» **GOAL OF THE EXERCISE**
Below this line is a set of entries; quote exactly the lines from the line that contains "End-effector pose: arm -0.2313" to the line that contains "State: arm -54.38", both lines included.

» **RECORDS FOR THE EXERCISE**
========================================================================

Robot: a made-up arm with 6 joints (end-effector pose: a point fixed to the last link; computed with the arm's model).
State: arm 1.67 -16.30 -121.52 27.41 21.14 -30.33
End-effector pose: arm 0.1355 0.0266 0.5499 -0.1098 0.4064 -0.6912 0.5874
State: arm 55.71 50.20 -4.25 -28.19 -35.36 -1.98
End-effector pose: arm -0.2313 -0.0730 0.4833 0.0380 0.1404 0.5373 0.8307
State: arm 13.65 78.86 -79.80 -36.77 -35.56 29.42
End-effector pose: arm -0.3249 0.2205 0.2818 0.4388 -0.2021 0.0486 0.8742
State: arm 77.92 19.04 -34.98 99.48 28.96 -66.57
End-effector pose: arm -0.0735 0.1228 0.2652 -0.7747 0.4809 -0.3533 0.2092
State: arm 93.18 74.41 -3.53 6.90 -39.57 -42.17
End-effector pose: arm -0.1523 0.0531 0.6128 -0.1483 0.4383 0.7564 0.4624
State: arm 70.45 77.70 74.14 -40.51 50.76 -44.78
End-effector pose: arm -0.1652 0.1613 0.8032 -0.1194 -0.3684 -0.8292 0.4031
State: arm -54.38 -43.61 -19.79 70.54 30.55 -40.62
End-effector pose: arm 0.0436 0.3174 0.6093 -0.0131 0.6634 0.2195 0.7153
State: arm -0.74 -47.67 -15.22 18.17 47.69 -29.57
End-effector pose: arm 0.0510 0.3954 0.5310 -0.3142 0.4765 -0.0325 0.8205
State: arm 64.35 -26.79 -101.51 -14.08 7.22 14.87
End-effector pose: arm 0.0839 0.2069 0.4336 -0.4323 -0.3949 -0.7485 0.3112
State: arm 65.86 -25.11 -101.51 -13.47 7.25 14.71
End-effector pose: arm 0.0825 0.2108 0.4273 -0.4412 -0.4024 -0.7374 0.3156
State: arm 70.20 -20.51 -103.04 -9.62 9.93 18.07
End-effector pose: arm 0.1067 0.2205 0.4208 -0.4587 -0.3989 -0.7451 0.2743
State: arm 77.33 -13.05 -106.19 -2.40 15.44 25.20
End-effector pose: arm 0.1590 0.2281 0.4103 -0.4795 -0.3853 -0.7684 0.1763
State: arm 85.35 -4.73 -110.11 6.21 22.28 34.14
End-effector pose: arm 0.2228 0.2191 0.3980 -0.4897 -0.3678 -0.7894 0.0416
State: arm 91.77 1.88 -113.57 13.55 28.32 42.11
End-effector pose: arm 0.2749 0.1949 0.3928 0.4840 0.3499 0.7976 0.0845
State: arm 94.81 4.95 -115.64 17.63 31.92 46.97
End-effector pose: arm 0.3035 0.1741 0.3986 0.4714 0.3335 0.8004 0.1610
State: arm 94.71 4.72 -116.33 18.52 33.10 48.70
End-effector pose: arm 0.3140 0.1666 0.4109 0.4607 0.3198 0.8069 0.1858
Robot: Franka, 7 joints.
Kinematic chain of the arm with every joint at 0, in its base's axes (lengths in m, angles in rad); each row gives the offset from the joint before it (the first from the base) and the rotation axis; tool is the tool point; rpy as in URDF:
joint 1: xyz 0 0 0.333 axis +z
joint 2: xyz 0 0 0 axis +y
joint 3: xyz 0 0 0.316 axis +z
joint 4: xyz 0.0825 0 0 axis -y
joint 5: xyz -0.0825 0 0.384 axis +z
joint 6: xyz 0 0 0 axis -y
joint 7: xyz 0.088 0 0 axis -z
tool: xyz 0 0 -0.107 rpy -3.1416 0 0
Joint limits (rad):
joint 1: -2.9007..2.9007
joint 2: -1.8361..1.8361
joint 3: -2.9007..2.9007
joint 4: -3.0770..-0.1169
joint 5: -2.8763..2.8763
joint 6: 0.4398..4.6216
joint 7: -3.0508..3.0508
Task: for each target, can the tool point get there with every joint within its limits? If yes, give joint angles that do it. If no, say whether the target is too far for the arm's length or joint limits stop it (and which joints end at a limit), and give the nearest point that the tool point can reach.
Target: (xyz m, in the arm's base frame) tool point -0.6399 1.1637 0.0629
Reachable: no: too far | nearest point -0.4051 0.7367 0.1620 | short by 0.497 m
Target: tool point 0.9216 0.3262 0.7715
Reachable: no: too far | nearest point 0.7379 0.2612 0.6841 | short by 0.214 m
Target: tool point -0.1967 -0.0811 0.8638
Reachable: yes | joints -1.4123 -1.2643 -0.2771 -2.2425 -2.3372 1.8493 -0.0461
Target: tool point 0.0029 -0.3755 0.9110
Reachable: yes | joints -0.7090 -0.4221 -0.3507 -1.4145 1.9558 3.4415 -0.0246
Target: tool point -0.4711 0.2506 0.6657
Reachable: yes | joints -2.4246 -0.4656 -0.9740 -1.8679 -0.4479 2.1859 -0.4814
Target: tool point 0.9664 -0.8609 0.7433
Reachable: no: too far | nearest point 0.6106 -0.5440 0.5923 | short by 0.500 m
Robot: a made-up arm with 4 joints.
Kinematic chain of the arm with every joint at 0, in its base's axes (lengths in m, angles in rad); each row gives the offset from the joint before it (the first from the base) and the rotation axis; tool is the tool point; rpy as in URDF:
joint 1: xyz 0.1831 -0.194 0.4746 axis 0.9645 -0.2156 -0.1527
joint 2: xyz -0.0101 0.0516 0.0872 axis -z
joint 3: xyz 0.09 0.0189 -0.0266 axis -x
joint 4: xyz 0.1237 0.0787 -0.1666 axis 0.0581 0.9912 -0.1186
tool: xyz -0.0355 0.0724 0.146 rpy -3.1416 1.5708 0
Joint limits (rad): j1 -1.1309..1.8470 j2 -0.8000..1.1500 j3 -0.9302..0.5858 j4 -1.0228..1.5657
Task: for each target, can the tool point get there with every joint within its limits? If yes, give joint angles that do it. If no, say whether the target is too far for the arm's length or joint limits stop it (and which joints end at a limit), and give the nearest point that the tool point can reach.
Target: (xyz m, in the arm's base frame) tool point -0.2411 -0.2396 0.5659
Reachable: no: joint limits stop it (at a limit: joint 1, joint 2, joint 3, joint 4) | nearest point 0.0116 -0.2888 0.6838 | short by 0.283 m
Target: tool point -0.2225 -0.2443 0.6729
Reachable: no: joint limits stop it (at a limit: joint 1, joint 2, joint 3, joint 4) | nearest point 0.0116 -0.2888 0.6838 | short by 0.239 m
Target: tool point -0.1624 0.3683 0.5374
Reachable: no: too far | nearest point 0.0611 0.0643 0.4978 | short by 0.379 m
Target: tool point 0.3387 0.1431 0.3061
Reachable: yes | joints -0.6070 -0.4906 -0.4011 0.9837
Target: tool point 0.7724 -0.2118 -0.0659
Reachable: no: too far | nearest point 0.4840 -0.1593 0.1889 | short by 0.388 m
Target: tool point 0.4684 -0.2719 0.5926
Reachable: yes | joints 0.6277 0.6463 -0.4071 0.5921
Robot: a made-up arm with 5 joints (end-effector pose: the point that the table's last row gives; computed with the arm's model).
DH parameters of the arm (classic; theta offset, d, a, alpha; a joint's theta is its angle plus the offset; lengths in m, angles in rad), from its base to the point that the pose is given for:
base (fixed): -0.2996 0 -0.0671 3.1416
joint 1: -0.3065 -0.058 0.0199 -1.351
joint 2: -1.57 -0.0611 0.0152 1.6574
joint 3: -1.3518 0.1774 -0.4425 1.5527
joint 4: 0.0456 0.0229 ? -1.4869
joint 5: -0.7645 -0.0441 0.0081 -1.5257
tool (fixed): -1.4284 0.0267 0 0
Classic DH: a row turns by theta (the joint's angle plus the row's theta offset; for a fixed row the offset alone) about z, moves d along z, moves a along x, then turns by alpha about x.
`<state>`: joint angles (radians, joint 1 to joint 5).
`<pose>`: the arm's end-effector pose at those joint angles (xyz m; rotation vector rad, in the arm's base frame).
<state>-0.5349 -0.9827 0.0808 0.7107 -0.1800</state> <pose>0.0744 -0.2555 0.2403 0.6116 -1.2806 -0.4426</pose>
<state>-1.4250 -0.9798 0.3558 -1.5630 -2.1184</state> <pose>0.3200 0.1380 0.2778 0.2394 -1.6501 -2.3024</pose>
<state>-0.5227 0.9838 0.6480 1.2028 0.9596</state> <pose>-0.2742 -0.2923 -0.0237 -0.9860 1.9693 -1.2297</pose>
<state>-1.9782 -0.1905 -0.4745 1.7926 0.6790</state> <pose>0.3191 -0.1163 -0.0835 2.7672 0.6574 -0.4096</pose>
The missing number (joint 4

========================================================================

» **TASK OUTPUT**
End-effector pose: arm -0.2313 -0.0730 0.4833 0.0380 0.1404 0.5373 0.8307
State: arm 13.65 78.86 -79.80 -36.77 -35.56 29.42
End-effector pose: arm -0.3249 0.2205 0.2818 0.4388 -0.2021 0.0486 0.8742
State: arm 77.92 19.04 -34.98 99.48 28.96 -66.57
End-effector pose: arm -0.0735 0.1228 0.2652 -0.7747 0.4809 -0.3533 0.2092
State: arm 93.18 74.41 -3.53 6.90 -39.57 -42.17
End-effector pose: arm -0.1523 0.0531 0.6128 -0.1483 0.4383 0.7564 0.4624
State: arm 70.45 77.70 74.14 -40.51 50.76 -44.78
End-effector pose: arm -0.1652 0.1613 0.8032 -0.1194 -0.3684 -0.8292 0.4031
State: arm -54.38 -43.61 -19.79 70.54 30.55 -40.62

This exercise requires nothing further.